6 Conclusions
This study presents an advanced hierarchical sensitivity analysis for a
climate–influenced hydrological model system
to quantify different sources of
uncertainty in the hydrological impacts of future climate change. A
multilayer hierarchical uncertainty quantification framework was
developed to integrate with the variance–based sensitivity analysis
method to estimate the relative importance of the uncertainty sources
considered. The Latin hypercube sampling strategy was applied to
calculate the sensitivity indices defined for this hierarchical
sensitivity analysis. Variant uncertainty sources, including three
different GGESs, thirteen plausible GCMs, two hydrological models and
twenty sets of uncertain parameters, were quantified at the catchment
scale. The spatio–temporal variability of the uncertainties considered
in hydrological (annual discharge and annual peak discharge) predictions
was comparatively analyzed using the four– (three–) layer hierarchical
framework.
The sensitivity analysis results indicated that the GCMs and
hydrological parameters are generally the main contributors of
uncertainty in the discharge projections at the interannual scale. The
uncertainty of GGESs is the smallest contributor of hydrological
projections at the interannual scale, but the uncertainty of GGESs shows
large variability over the projection periods. At the intra–annual
scale, GCMs contribute the largest uncertainty of the discharge
predictions particularly during summer season. In contrast, the
uncertainty due to GGESs, hydrological model and parameters is generally
limited, with the larger contributions in winter than in summer. At the
spatial scale, a large spatial variation was identified in the
sensitivity indices, suggesting that a single result for certain
locations or one time point hardly capture the overall sensitivity
information for a complex problem.
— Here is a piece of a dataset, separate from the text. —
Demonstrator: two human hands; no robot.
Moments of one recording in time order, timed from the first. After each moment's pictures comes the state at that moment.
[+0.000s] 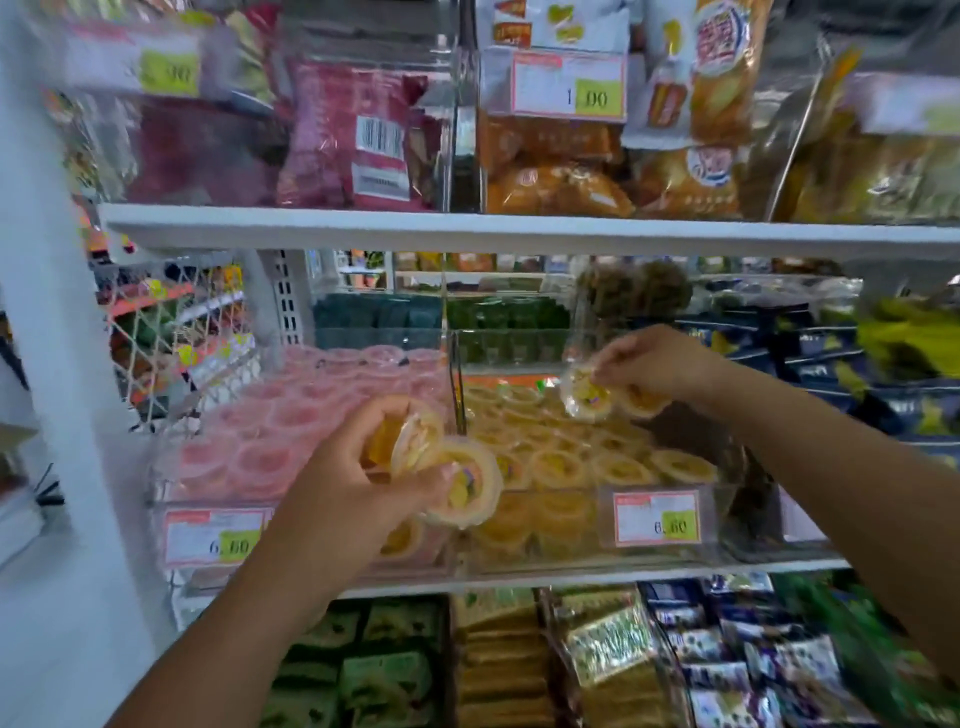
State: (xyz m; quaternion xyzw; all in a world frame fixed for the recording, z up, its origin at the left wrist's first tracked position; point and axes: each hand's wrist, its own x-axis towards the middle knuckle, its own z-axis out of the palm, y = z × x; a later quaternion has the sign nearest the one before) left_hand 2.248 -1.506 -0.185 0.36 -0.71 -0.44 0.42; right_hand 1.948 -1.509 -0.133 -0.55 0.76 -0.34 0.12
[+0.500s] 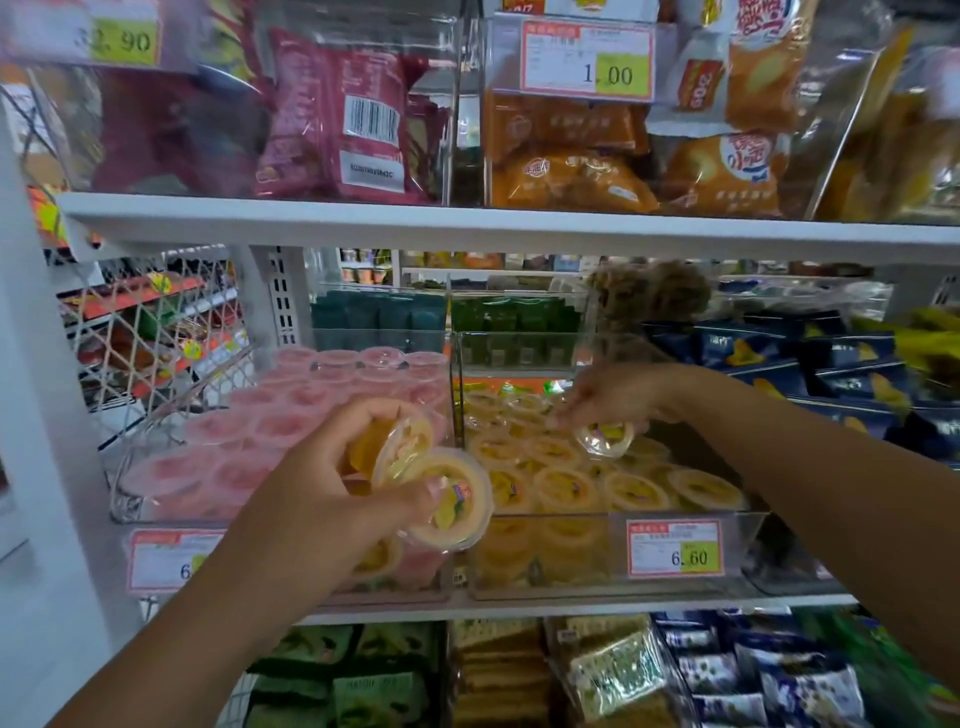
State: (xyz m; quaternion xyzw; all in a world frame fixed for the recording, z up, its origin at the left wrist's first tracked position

Nevertheless, the spatial
heterogeneity of the sensitivity indices does not affect the rank of the
relative importance for uncertainty sources. The proposed framework is
mathematically rigorous and general and can be applied to a wide range
of climate–influenced models with more or different sources of
uncertainty. The sensitivity results can provide key information for the
knowledge of the spatio–temporal variations of various uncertainty
sources in hydrological projections under future climate impacts.